Differentiated retention
- 90 days hot.
- 12 months warm.
- 3-5 years cold.
Long retention is needed for late-discovered incidents (memory poisoning can take months to surface).
What NOT to do
Logging PII plaintext
A user pastes a credit card, you log the full prompt — you now store PCI data. Pattern: scrubber that detects and masks PII patterns. Imperfect, essential.
Logging secrets
Tokens in context: don't log. Use HTTP client "sanitize" options.
Logging without volume limit
Looping agents produce millions of events per minute. Rate-limit the logger, alert on overflow. Otherwise costs explode and visibility dies exactly when you need it most.
Operational use
Having logs is 30% of the work. Using them is the rest.
Continuous dashboards
- Refusal rate per guardrail.
- Tool-call distribution.
- Top users/sessions by latency or volume.
- Anomalies (tool called 10x more than usual).
Targeted alerts
- High-impact action outside business hours.

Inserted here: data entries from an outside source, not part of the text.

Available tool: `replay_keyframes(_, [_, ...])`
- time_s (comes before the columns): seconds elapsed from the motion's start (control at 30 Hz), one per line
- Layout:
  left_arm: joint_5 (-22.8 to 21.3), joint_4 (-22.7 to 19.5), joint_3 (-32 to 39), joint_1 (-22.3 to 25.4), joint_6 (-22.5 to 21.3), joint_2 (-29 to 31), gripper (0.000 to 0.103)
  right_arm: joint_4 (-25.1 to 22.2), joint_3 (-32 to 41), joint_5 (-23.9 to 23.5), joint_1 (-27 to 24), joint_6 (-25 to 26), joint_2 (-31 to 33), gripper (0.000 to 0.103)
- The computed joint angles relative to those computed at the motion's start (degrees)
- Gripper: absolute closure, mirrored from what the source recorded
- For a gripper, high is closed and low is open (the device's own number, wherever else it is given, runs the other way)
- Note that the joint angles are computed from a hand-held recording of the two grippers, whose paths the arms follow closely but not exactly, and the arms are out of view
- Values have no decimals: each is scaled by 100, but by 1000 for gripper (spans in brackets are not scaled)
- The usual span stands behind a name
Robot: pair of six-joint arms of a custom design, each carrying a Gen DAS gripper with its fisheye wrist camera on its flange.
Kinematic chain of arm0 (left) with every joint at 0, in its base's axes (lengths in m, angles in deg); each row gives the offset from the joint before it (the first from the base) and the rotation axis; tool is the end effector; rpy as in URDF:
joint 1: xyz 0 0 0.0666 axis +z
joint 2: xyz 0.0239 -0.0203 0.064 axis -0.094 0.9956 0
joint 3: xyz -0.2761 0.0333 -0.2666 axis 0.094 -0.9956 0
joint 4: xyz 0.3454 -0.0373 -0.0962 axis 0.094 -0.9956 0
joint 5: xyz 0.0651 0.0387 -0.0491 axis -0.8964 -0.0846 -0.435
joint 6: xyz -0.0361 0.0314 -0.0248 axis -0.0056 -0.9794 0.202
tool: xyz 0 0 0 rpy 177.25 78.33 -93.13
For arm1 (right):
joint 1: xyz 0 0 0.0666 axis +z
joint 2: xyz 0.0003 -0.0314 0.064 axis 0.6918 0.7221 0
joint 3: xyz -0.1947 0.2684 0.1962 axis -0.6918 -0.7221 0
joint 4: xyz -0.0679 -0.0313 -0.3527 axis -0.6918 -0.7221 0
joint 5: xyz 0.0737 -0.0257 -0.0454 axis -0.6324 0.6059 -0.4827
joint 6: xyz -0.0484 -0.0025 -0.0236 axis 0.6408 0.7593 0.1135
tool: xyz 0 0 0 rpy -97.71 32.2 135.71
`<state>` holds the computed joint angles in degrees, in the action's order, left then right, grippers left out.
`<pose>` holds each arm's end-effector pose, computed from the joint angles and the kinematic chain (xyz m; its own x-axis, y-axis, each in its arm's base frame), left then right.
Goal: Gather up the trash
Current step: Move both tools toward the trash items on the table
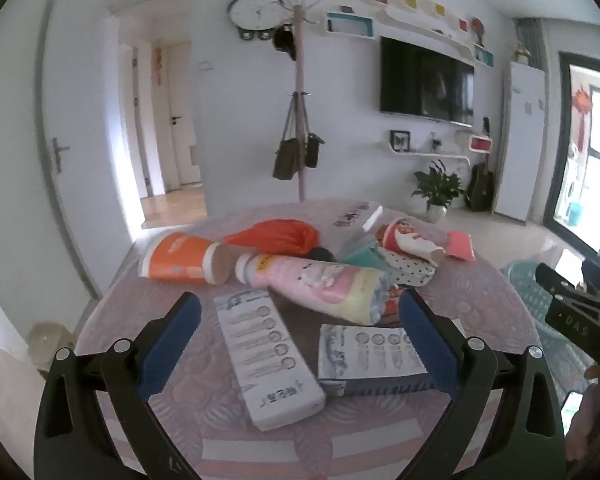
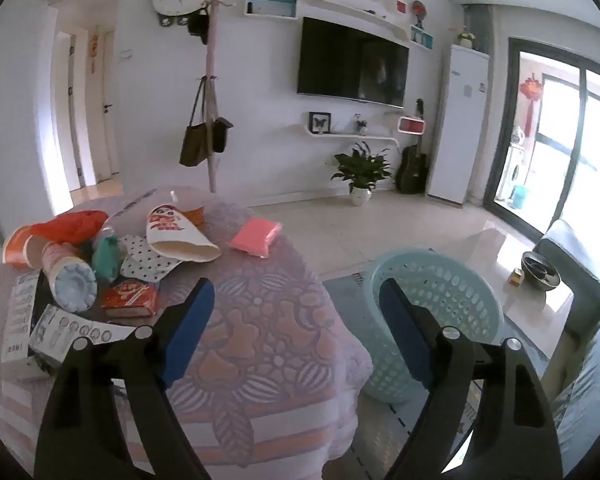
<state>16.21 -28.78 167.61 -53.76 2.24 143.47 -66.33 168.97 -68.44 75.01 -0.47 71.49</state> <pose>0.3312 -0.3267 0.4727 -0.3998 -0.2169 -0.8906 -0.4982 0.8670 0.0125 0.4764 0.2782 0.4666 -0.4480 -0.1958 -0.8723 -0.2930 0.9540 -0.0636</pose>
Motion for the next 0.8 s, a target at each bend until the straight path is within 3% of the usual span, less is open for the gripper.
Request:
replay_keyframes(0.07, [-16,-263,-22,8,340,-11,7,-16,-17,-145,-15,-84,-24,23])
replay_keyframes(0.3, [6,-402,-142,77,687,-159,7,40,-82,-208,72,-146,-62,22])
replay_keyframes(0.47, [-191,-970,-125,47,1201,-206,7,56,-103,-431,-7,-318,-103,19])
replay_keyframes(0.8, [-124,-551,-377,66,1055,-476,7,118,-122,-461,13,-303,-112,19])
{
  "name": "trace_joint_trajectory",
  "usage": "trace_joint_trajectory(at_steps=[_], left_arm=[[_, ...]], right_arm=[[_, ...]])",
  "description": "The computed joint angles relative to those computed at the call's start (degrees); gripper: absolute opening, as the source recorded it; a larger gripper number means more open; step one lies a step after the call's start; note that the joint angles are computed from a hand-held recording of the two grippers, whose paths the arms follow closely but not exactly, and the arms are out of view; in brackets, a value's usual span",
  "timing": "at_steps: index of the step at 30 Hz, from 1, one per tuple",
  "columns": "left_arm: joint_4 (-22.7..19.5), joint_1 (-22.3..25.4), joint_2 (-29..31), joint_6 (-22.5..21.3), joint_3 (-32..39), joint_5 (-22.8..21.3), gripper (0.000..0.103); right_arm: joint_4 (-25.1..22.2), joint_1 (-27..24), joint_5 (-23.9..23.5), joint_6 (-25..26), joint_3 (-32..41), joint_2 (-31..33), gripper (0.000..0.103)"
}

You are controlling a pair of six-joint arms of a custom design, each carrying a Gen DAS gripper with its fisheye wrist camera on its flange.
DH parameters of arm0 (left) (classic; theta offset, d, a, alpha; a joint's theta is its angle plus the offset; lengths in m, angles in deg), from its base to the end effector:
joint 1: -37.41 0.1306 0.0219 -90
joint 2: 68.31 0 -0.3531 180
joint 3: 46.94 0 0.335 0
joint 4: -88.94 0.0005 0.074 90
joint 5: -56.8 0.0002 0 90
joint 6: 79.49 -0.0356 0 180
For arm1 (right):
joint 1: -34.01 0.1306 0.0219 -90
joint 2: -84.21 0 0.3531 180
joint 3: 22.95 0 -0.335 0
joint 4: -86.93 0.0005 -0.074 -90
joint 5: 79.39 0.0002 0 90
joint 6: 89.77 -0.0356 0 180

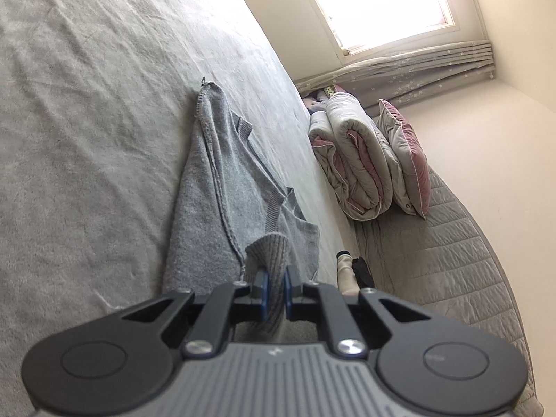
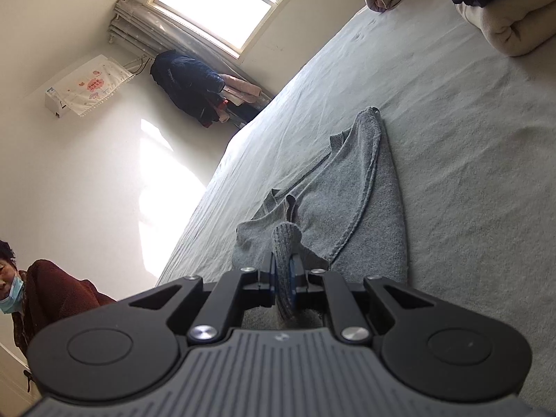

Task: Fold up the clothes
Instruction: 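Lift the hem with both grippers and fold it toward the collar, then lay the hem down on the sweater and open both grippers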

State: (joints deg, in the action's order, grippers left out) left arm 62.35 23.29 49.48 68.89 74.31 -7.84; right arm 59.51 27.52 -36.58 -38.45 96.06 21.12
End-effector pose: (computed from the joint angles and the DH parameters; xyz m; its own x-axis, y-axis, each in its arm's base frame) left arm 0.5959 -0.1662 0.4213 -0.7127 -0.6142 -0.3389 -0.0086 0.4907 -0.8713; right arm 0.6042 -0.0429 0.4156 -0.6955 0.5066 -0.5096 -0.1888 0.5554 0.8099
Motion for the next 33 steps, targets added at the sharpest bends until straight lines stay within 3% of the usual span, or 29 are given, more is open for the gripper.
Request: trace_joint_trajectory(at_steps=[2, 7, 10, 13, 16, 20, 23, 28, 30, 33], left_arm=[[-1.7, -0.1, 0.7, -1.1, 1.0, -1.5, 0.009], [-9.7, -1.0, 3.3, -7.0, 6.5, -5.1, 0.009], [-13.7, -1.7, 4.6, -10.4, 9.6, -7.5, 0.016], [-12.6, -2.1, 3.2, -12.1, 8.9, -10.4, 0.031], [-10.1, -2.7, 1.2, -14.5, 6.9, -12.3, 0.034], [-8.5, -3.6, 0.4, -19.4, 6.2, -10.6, 0.034], [-10.6, -4.6, 1.8, -21.8, 8.3, -10.0, 0.034], [-19.1, -5.7, 5.9, -23.5, 14.3, -13.6, 0.034], [-18.8, -5.8, 5.7, -23.5, 13.6, -14.3, 0.033], [-19.3, -5.9, 4.5, -22.6, 13.3, -14.1, 0.037]], right_arm=[[-0.2, -0.2, 0.0, -0.4, 0.1, 0.5, 0.011], [-9.5, 0.0, 4.4, 7.8, 2.9, 1.8, 0.012], [-9.6, -0.2, 4.4, 8.3, 2.3, 1.2, 0.017], [-10.0, -0.2, 5.2, 10.3, 2.2, 0.1, 0.018], [-9.4, -0.1, 6.6, 13.2, 1.6, -1.7, 0.018], [-6.9, 0.5, 7.9, 16.2, -0.6, -4.1, 0.018], [-8.0, 1.9, 9.2, 18.9, -0.6, -4.1, 0.018], [-14.6, 3.6, 13.9, 25.6, 1.4, -2.2, 0.018], [-16.6, 4.1, 16.7, 28.3, 1.6, -1.5, 0.014], [-16.0, 3.7, 16.3, 27.4, 0.4, -2.5, 0.018]])
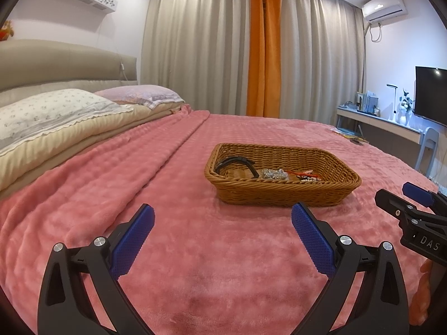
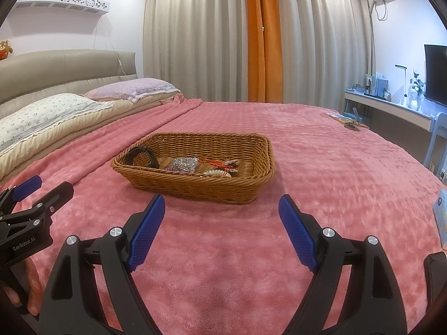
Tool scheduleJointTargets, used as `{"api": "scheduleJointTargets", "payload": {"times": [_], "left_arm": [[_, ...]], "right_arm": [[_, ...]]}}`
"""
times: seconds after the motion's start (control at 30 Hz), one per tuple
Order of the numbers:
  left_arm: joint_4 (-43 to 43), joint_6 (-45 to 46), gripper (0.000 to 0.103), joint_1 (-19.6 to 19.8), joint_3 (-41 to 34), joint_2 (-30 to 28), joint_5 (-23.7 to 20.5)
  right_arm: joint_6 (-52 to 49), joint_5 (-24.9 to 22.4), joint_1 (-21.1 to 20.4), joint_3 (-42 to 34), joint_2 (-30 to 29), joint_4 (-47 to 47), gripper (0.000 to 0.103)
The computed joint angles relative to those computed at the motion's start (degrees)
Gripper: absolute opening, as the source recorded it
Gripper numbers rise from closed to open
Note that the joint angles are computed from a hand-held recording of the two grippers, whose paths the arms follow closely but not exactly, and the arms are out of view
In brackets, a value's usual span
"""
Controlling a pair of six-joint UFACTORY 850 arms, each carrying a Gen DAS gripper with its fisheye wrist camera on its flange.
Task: Organize jewelry
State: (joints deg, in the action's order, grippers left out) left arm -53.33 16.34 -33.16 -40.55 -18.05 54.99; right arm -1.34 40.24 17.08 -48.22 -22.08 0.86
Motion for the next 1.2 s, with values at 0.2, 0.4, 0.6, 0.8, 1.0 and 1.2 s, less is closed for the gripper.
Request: {"api": "scheduleJointTargets", "payload": {"times": [0.2,0.4,0.6,0.8,1.0,1.2], "left_arm": [[0.06,-0.16,0.095,-0.01,0.08,-0.02,0.14],[0.13,-0.31,0.095,-0.01,0.18,0.02,0.17],[0.15,-0.17,0.095,0.05,0.10,0.02,0.09],[0.12,-0.16,0.095,0.03,0.17,0.04,0.15],[0.17,-0.16,0.095,0.08,0.10,0.06,0.03],[0.17,-0.10,0.095,0.10,0.09,0.07,0.03]], "right_arm": [[-0.81,0.12,0.11,0.02,0.05,0.45,0.079],[-0.88,0.31,0.19,0.09,0.05,0.37,0.079],[-0.29,0.02,0.09,0.08,0.19,0.04,0.079],[-0.37,0.04,0.08,0.05,0.17,0.04,0.079],[-0.38,0.04,0.08,0.04,0.15,0.06,0.079],[-0.43,0.06,0.07,0.03,0.14,0.09,0.079]]}}
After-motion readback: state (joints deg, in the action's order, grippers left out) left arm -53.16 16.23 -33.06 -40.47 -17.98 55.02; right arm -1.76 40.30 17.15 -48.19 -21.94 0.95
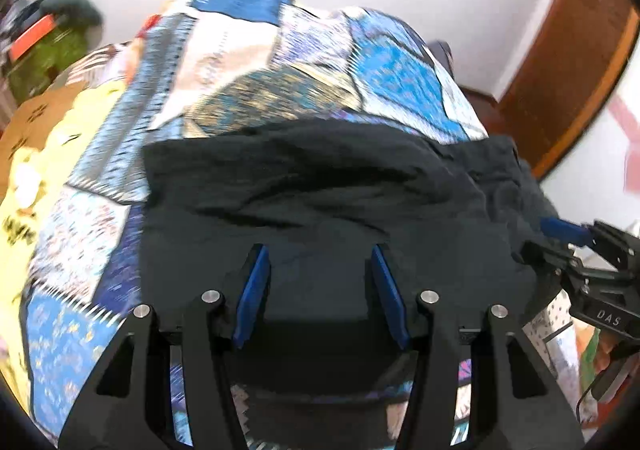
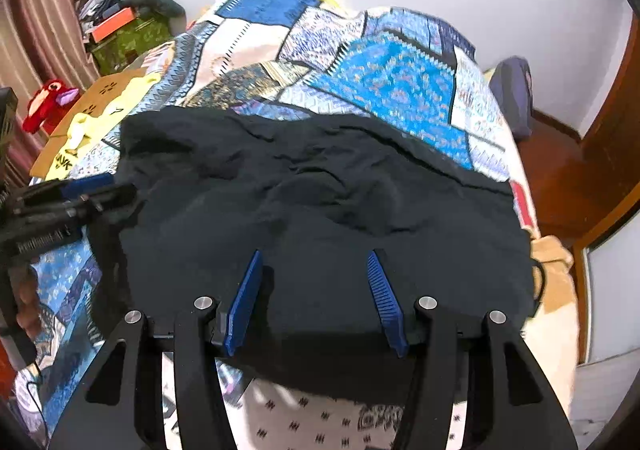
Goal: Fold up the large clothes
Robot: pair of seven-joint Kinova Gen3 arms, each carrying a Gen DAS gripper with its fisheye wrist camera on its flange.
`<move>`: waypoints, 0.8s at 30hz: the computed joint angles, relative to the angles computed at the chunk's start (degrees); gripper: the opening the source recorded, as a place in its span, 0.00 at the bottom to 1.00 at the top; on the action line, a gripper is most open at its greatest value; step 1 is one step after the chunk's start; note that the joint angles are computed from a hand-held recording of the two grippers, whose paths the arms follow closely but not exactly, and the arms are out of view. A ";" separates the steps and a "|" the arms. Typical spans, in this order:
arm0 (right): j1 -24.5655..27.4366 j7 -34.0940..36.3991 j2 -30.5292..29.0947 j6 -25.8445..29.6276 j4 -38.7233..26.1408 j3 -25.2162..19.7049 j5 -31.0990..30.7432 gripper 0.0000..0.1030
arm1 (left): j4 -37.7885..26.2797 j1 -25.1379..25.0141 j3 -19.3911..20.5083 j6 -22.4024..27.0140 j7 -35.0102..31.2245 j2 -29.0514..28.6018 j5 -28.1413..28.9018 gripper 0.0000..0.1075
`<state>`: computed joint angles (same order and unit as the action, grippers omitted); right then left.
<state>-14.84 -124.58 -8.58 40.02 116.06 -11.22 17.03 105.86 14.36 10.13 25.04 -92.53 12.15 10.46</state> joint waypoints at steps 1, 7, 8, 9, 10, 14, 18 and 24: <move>-0.14 -0.66 -0.76 0.64 -0.13 -0.72 0.68 0.49 | 1.43 -1.05 -0.06 -0.54 -0.70 -1.53 1.27 0.49; 0.10 -4.55 -4.51 0.59 -0.39 -3.64 2.53 0.62 | 7.98 -16.41 6.72 -0.11 -8.89 -8.05 15.11 0.61; 0.36 -5.49 -4.88 -0.09 -0.20 -4.19 2.89 0.64 | 8.54 -19.06 7.86 0.85 -9.95 -8.31 17.44 0.63; 0.58 -6.14 -4.80 -0.53 -0.16 -4.61 3.15 0.67 | 8.74 -21.72 8.92 2.54 -11.27 -8.28 19.77 0.63; 0.77 -6.90 -4.53 -0.99 -0.12 -5.05 3.49 0.68 | 8.81 -24.37 9.89 4.76 -12.25 -7.87 22.10 0.63; 0.24 -9.10 -1.32 -0.96 -0.52 -5.74 4.70 0.69 | 9.63 -34.99 15.77 11.09 -18.91 -3.48 31.42 0.63; -1.44 -10.25 3.31 0.39 -0.86 -4.62 5.45 0.69 | 11.33 -38.54 17.06 14.14 -26.59 1.72 40.74 0.63; -4.77 -11.40 3.60 -1.53 1.56 -2.48 8.72 0.73 | 13.36 -41.30 18.49 14.98 -35.85 9.81 54.73 0.64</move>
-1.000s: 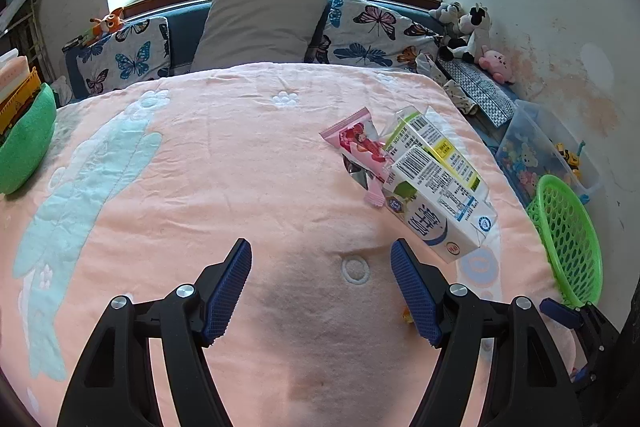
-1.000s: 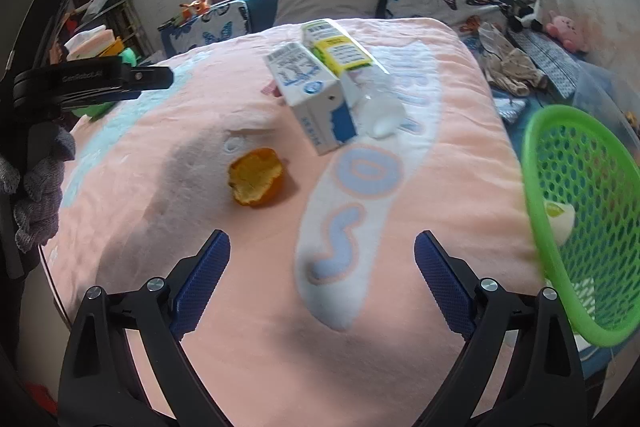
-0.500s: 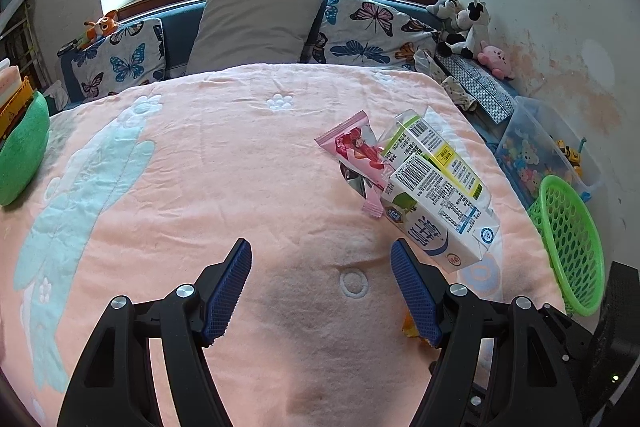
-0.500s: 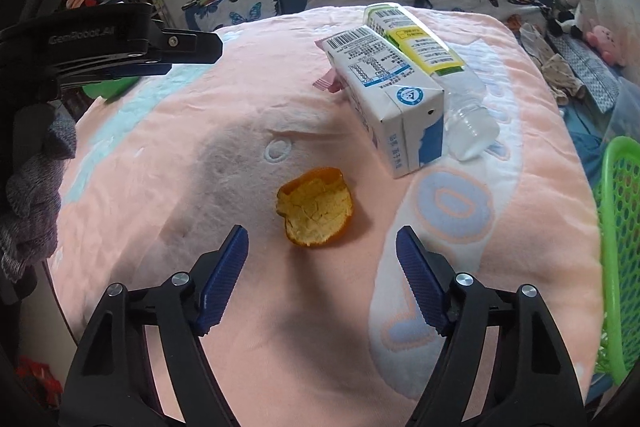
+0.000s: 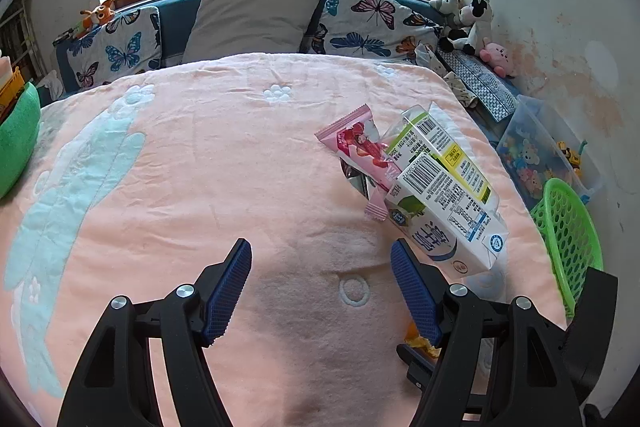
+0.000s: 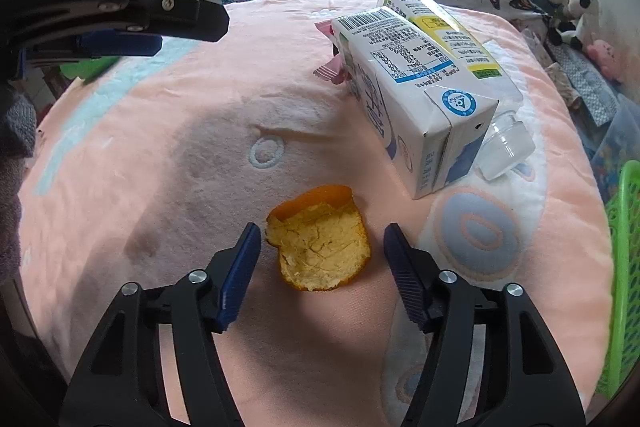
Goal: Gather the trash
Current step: 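Close the right tool around the orange peel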
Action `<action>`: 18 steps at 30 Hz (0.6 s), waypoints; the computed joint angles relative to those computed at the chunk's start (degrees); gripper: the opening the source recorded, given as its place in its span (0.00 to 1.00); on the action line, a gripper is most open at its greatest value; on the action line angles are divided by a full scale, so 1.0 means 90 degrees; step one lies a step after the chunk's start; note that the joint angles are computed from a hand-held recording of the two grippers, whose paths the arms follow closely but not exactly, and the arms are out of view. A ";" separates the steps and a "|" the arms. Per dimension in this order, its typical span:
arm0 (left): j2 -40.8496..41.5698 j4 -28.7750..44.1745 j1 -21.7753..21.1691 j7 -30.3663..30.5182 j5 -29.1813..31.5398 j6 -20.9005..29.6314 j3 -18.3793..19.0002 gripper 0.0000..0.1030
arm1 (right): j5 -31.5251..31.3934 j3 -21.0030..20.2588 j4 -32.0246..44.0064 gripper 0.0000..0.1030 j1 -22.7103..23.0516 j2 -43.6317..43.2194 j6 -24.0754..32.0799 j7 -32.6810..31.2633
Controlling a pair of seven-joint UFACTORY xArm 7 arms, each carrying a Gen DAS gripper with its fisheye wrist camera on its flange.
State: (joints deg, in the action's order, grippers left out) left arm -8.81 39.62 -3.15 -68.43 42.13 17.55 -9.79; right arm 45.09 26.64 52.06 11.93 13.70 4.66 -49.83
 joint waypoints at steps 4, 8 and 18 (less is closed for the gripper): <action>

- Repeated user-confirmation refusals.
- Sudden vocabulary change in prompts.
On-demand investigations
When a customer reports odd behavior: find session, find full prompt, find tool outputs. More than an hour to reconstruct = under-invested.
The simple rule
Before go-live, ask: "if tomorrow I have to explain to a customer / regulator / judge what my agent did at 14:27 on May 12, can I?". If the answer is no, audit log isn't sufficient.